For me, they were more: reminders of the rainbows my daughter drew
so often back then whenever I brought out paper and crayons for
the three of us. I never told her, but her rainbows meant a promise
fulfilled to me.
For reasons neither she nor I can remember, she suddenly stood
up as the enemy hurler flung the ball to Cubs pinch hitter Dave
Owen. He slashed a line drive to the right side. At that instant,
the whole ballpark joined her to their feet, Cubs fans to urge the
ball up, up, above the rising glove arm of the Cards' second baseman
and then down to the right center field grass in front of the onrushing
outfielder to produce that majestic game-winning hit.
In the din, I screamed in delight at my beaming daughter, “You
did it!” I bent down to take hold of her shoulders. “How
did you know he would do that?! You stood up before he even hit
She only kept smiling silently.

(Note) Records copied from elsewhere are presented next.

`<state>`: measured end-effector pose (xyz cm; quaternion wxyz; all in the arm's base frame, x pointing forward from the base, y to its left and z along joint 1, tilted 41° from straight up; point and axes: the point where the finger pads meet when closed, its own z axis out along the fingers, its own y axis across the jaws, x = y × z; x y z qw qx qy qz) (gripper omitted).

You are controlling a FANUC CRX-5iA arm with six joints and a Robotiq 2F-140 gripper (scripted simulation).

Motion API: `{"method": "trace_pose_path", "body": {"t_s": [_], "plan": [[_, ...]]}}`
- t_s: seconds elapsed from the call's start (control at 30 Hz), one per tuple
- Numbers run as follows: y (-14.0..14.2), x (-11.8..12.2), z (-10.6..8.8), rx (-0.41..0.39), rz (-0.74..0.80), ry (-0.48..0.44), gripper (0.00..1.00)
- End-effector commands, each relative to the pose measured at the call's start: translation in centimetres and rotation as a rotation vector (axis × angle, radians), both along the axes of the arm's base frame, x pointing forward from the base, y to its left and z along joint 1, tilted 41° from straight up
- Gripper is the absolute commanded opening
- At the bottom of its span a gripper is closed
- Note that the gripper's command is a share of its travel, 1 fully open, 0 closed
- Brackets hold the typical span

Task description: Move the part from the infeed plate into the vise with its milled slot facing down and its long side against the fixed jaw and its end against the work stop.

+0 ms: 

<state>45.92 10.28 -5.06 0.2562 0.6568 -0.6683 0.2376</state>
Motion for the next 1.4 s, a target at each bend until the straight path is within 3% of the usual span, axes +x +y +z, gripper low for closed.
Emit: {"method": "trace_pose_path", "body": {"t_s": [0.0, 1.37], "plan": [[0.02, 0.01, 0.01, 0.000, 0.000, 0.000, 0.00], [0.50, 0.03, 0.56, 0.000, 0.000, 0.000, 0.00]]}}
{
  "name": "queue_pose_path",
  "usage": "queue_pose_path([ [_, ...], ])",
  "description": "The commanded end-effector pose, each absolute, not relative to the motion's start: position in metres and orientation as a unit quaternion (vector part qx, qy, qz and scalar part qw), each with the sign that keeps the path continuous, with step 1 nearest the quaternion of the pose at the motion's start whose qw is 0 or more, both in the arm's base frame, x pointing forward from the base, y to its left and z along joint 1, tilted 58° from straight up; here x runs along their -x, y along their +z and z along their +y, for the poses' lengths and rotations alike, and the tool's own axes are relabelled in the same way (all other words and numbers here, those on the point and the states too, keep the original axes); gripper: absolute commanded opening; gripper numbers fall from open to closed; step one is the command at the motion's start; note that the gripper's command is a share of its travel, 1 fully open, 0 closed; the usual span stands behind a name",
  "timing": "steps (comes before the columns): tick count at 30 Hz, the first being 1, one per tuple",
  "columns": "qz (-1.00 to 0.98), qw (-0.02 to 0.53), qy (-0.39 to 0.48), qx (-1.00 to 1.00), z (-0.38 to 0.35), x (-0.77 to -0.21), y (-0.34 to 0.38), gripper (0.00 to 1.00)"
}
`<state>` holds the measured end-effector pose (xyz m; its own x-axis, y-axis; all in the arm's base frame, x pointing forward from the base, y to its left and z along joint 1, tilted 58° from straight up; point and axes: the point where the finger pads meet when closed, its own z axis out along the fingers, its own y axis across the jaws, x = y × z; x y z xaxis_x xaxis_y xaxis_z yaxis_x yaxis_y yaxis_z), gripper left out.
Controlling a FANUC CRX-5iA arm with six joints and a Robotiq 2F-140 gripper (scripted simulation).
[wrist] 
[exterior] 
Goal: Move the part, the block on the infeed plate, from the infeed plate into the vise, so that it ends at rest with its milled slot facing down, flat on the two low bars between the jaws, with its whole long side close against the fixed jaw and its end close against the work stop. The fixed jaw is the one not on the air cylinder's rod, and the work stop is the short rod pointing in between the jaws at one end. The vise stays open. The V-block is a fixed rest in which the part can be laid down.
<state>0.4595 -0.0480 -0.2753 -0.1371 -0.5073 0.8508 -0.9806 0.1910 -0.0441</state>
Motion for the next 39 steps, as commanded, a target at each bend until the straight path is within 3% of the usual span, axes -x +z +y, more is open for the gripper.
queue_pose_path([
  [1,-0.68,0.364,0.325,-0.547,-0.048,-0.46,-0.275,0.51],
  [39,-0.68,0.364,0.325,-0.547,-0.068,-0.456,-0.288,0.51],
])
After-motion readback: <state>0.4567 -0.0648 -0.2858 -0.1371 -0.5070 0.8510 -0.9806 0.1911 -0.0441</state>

My son, his thin right arm pumping
the air, jumped up and down, shouting “Yeah, yeah, yeah!”
Fans shook our hands. Total strangers offered high fives. We all
got sunburned. “Your father did it again,” their mother
said when she saw their red cheeks and arms. But I took my children
to the game that made them baseball fans to this day.
Dave Owen was later sent down to the minors, traded, and never
again came close to replicating the moment his hit entered Cubs
heaven. Sandberg's accomplishments are what most Cubs fans remember
about Da Game. But I swear my little girl knew something about Owen's
at-bat before any other Cubs fan did that afternoon. She knew with
the pitch that in a few seconds Jo-dee, Sarge, or the Penguin, the
Red Baron, Smitty, one of the “Killer Ds”-Denier or
Durham--or nicknameless Larry Bowa or Keith Moreland would score
and Harry would bellow, “CUBS WIN! CUBS WIN! CUBS WIN!”
My now adult children and I attended another major league game
last year. At an extended family gathering some months later, my
son publicly thanked me for teaching him to love baseball. And last
Father's Day, my daughter bought me a picture frame that holds six
images. Three are cut-outs from the promotional team poster fans
received as they entered the park that day. The other three are
photos of my kids and one of my daughter and me. My arm embraces
her now broader shoulders in that shot. Behind us the green of center
field extends to the infield ground. Beyond that you can see home.